Pembangunan observatorium ini sendiri menghabiskan waktu kurang lebih 5 tahun sejak tahun 1923 sampai dengan tahun 1928. Publikasi internasional pertama Observatorium Bosscha dilakukan pada tahun 1933. Namun kemudian observasi terpaksa dihentikan dikarenakan sedang berkecamuknya Perang Dunia II. Setelah perang usai, dilakukan renovasi besar-besaran pada observatorium ini karena kerusakan akibat perang hingga akhirnya observatorium dapat beroperasi dengan normal kembali.

Kemudian pada tanggal 17 Oktober 1951, NISV menyerahkan observatorium ini kepada pemerintah RI. Setelah Institut Teknologi Bandung (ITB) berdiri pada tahun 1959, Observatorium Bosscha kemudian menjadi bagian dari ITB. Dan sejak saat itu, Bosscha difungsikan sebagai lembaga penelitian dan pendidikan formal Astronomi di Indonesia.

sumber : disini

SITU CIBURUY

Situ Ciburuy terletak di kecamatan Padalarang, Kabupaten Bandung. Sehari-hari, danau ini menjadi konsumsi penikmat keindahan alam. Maklum, sebuah pulau ditengahnya bagaikan magnet bagi para pelancong. Inilah fenomena unik itu, pada waktu-waktu tertentu sering munculnya kerbau putih bernama si dongkol dan ikan mas raksasa. Selain itu, ikan Situ Ciburuy tak gampang dipancing. Mengapa?
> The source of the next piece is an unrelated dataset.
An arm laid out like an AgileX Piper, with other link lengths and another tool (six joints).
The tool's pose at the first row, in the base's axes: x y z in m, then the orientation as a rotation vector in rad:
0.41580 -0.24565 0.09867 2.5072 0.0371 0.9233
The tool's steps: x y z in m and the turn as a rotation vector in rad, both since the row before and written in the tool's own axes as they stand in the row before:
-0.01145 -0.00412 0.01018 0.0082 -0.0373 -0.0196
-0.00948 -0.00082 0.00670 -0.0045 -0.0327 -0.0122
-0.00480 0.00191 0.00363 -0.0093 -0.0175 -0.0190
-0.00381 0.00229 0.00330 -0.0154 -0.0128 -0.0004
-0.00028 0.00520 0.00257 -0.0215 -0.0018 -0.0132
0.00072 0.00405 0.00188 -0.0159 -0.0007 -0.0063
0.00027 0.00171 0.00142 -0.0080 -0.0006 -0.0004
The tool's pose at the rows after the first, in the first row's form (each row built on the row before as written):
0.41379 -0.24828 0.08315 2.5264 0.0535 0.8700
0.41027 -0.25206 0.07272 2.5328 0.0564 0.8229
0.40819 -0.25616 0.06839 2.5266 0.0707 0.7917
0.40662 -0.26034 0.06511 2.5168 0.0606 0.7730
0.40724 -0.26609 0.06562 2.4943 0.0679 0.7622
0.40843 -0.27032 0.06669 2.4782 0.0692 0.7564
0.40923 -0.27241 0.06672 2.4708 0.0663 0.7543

Situ Ciburuy pada mulanya adalah dua buah sungai kecil yang ujungnya bertemu di Desa Ciburuy. Tahun 1918, lokasi pertemuan kedua sungai itu dibendung. Lalu airnya diatur untuk mengairi sawah-sawah desa. Lama kelamaan, bendungan ini airnya makin tinggi dan menggenangi wilayah seluas 14.76 ha. Tapi tanah tertinggi di tengah-tengah danau tidak tergenang, yang kemudian membentuk sebuah pulau mungil. Mayarakat setempat lantas memberinya nama Situ Ciburuy. Situ artinya danau, sedangkan Ciburuy adalah nama Desa.

CURUG MALELA

Tahukah anda bahwa ada air terjun Niagara kecil di Cekungan Bandung? Sudah lama saya penasaran dengan Niagara kecil ini.  Informasinya selain dari omongan beberapa teman, juga banyak ditulis di situs blog pribadi, situs pariwisata, atau situs resmi Perhutani, maupun Pemkab Bandung Barat. Si Niagara kecil yang mengagumkan itu dikenal sebagai Curug Malela (curug = air terjun dalam Bahasa Sunda). Sayang lokasinya jauh di entah berantah Cekungan Bandung! Jadi, jangan ke Curug Malela, jika anda hanya ingin berwisata, kecuali jiwa petualangan anda memanggil-manggil!

Memang situs-situs internet memberitakan keindahan Curug Malela. Sejak tahun 2006, beberapa media memuat pernyataan-pernyataan pejabat pariwisata yang memuji-muji potensi yang luar biasa ini. Kenyataannya, akses jalan yang seharusnya mulus menuju objek yang diunggulkan ini, membuat pengendara frustasi pada kunjungan pertama.